There’s no need to frame veal chops with an elaborate meal. In fact, it’s probably best not to; why not let the chops speak for themselves? I’d forgotten how splendid a good piece of meat is, and that veal isn’t just light-colored beef. The veal chops were savory and succulent coming off the grill, their juices mingling with the olive oil, lemon zest, garlic, and rosemary I’d rubbed onto them prior to subjecting them to the inconsistent flames of our rickety backyard grill. We’d just moved and hadn’t made a grocery run in a bit, so we rounded out our plates with what was on hand: buttered noodles and salad, a very Betty Crocker circa 1962 three-point-landing presentation. I figured we’d each not be able to finish our respective chops, but they were so incredibly edible that we threw caution to the winds and celebrated the vealy bounty while it was good and fresh. Once again, appetite trumped photo op; no photographic record exists of the event. Just happy taste memories.
I think I’m going to make good veal chops a semi-annual treat. They’re all too easy to fix, and a lovely change of pace from the leathery tri-tip we sometimes cook up for our patio summer al frescos.
Veal Rib Chops with Garlic, Lemon, and Rosemary
Veal chops are for broiling, or, better yet, grilling. They don’t need much gussying up, outside of plenty of good salt, but I can’t resist gracing them with lemon zest. You can omit any ingredient from the garlic-rosemary-lemon treatment, but I enjoy its triangular appeal.
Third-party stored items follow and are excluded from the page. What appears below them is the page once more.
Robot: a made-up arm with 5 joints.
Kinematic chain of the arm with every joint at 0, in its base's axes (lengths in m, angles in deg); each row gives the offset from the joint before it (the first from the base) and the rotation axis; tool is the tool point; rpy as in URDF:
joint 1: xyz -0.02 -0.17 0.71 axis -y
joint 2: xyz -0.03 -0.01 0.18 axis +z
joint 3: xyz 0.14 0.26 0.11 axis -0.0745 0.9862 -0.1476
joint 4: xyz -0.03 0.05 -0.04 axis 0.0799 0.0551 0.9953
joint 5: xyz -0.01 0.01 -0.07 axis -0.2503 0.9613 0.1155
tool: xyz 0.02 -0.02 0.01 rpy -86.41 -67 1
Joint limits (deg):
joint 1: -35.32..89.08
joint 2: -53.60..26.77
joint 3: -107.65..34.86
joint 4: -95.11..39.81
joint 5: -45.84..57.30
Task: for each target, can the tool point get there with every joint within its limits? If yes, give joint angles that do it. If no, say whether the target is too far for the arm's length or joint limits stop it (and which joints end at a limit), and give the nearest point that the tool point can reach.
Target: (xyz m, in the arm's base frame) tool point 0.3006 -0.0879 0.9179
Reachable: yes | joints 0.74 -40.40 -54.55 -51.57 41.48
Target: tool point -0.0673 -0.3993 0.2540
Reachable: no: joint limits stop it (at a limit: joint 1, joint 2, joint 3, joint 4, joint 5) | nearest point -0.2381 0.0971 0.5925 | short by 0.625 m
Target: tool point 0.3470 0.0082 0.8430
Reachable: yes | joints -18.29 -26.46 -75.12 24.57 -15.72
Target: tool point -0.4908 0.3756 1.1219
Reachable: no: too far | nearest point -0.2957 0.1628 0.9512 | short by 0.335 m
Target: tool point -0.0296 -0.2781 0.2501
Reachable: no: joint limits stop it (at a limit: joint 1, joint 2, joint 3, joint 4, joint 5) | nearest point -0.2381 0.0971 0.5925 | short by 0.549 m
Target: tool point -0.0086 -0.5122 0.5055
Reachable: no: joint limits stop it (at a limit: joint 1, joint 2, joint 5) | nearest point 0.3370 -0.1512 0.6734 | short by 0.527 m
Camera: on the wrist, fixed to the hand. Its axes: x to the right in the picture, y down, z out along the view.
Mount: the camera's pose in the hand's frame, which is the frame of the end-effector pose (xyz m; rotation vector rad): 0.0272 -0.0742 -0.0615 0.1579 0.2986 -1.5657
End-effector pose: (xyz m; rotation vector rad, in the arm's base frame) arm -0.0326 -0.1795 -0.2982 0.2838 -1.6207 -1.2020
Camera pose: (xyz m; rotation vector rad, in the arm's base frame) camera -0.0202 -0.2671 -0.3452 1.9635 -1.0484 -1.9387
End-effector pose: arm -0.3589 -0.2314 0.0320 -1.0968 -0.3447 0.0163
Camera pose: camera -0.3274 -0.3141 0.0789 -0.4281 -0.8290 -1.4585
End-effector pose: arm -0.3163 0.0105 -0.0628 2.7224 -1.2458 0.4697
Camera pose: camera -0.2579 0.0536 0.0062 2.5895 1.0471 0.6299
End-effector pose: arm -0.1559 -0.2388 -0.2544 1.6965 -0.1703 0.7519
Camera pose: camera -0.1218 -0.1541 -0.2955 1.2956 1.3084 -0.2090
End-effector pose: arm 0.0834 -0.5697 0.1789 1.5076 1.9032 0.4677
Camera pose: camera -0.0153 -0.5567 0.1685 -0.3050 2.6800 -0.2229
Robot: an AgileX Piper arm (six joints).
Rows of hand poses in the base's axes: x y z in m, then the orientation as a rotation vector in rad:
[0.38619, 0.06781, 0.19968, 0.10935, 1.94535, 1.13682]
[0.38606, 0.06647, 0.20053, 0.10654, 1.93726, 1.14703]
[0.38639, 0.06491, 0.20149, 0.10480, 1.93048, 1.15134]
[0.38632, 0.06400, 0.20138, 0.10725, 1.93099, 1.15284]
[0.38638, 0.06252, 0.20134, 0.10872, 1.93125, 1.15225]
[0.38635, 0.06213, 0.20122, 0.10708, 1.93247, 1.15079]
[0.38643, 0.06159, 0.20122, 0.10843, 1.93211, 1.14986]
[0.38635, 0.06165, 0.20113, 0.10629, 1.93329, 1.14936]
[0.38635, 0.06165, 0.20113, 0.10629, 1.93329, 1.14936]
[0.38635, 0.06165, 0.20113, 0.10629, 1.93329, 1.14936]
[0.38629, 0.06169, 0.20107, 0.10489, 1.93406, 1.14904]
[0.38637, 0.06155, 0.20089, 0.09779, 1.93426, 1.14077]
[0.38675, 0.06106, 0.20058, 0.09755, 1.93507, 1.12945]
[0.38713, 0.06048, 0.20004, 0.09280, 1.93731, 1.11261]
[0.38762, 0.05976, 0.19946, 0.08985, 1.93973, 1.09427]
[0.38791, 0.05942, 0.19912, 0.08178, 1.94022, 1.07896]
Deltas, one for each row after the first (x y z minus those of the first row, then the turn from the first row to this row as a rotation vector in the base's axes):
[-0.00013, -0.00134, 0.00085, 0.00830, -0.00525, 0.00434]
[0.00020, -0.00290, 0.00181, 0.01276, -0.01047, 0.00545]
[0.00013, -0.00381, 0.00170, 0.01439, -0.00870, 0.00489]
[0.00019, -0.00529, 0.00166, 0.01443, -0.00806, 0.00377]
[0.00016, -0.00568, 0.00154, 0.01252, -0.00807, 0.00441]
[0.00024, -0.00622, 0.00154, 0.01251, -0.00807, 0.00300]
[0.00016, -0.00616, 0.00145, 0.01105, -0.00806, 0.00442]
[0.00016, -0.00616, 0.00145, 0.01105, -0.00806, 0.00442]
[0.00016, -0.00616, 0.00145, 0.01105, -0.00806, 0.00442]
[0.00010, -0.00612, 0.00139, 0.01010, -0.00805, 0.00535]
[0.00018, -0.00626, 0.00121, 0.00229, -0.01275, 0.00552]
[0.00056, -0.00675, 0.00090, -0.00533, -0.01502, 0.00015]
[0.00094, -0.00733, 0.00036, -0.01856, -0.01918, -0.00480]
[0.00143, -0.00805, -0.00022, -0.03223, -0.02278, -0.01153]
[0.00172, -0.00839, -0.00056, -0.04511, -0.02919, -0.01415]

Allow one chop per greedy person. About twenty minutes before grilling, remove the chops from the refrigerator. Season them generously with salt and freshly ground black pepper. Then slather them with olive oil and generous amounts of lemon zest, chopped garlic, and chopped fresh rosemary. (You can do this whole seasoning step a few hours in advance. But for good, even cooking, still remember to take the chops from the fridge and let them come to temperature before you subject them to the grill).
Even on our pathetic mess of a third-hand gas grill it’s hard to screw these up. Grill the chops over a medium-high flame until they reach the desired doneness. I like mine medium-rare, which will feel firm with just a hint of squishiness of you poke the middle of the chop with your finger.
Let the chops rest for a few minutes before you get all caveman on them. Serve with some roasted fingerling potatoes and fat asparagus spears and you’re set.